Henderson has also found the right balance between the demands on her time and the need to be ready to play her best golf.

"Just being able to say no and understanding that I need that practice and rest time," she said.

American Angel Yin, who was runner-up at the CP Women's Open last year, saw and heard how much pressure Henderson was experiencing trying to win at home.

"It's great for golf in Canada, women's golf, and it's great for her, too," Yin told reporters afterwards. "I mean, people shouting her name left to right since the first hole, like since nine in the morning. I bet you she feels pressure.

"But she's used to it and she handles it pretty well, and she finished the job."

One of the things I've noticed about Henderson's game is her improved wedge play. She looks like she's more capable of mixing in a little more finesse from 100 yards, varying speeds and spin.

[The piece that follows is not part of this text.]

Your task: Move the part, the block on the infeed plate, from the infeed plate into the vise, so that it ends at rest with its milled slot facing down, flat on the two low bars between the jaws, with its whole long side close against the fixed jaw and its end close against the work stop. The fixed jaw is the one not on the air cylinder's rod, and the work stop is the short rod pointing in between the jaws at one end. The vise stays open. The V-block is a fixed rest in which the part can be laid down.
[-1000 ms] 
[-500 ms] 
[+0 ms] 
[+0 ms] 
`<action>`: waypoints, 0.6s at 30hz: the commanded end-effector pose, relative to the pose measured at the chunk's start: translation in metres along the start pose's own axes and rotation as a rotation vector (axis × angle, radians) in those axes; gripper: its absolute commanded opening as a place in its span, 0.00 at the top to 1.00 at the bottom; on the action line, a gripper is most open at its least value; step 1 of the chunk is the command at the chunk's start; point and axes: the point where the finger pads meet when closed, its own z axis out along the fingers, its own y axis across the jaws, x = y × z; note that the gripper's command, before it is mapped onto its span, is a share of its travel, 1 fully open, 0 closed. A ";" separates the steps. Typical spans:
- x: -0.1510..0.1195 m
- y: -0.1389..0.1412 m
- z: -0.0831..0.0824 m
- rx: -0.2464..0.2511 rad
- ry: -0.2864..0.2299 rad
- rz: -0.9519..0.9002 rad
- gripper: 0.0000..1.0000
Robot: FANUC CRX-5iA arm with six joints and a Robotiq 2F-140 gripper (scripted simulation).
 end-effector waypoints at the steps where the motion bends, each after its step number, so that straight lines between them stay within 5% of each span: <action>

She said he's been working at it for the past two years with her father and coach, Dave, and her sister and caddie, Brittany.

"I feel like I have much better timing and rhythm with it and I'm much more confident. When I step up to a shot under 100 yards, you know, I'm not freaking out anymore," she said. "I'm like, 'I can make birdie' or if I made a mistake off the tee I can make par now. I think that's really important and it's really improved my game a lot."

Henderson's stardom has certainly placed her among Canada's top athletes. She's also begun to have a few high profile fans.

She got texts and messages of congratulations after her record ninth win a couple of weeks ago, including the Prime Minister and the man some might consider our unofficial Prime Minister.

"It's so crazy. Sometimes I wonder why they are reaching out to me. They are such amazing athletes and such amazing people. It's just funny to think that they would want to text me and congratulate me. Right after I won in Hawaii I was playing in L.A. and Wayne Gretzky came over and shook my hand said congratulations and you're fun to watch. I was like what Are you serious? It's just really fun to be in this position where I have so many people and friendships from around the world."

Henderson attended the media day at Magna during a rare week off during the LPGA season. She's skipping the Thornberry Creek LPGA Classic in Wisconsin this week (she's finish T28 and T23 in that event the past two years).

Near as I can figure, Henderson has played 104 of 116 potential starts since she became a full-time member of the LPGA Tour for 2016 season. She missed two tournaments earlier this season because of illness.